> _Exercise prompt_
All that is wanted is how many lines in the records below include the string "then".

+++ Material for this exercise

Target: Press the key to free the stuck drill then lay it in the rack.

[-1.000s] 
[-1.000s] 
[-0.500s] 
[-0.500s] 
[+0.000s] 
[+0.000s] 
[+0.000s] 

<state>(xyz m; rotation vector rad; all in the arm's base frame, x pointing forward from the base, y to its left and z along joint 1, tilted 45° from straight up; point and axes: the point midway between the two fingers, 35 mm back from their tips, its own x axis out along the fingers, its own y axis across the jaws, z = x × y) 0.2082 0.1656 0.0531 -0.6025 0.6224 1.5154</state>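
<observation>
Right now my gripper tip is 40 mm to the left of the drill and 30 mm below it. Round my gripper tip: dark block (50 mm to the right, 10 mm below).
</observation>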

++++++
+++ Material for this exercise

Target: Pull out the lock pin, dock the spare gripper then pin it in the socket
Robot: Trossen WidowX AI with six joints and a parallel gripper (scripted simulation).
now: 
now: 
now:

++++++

> _Response area_
2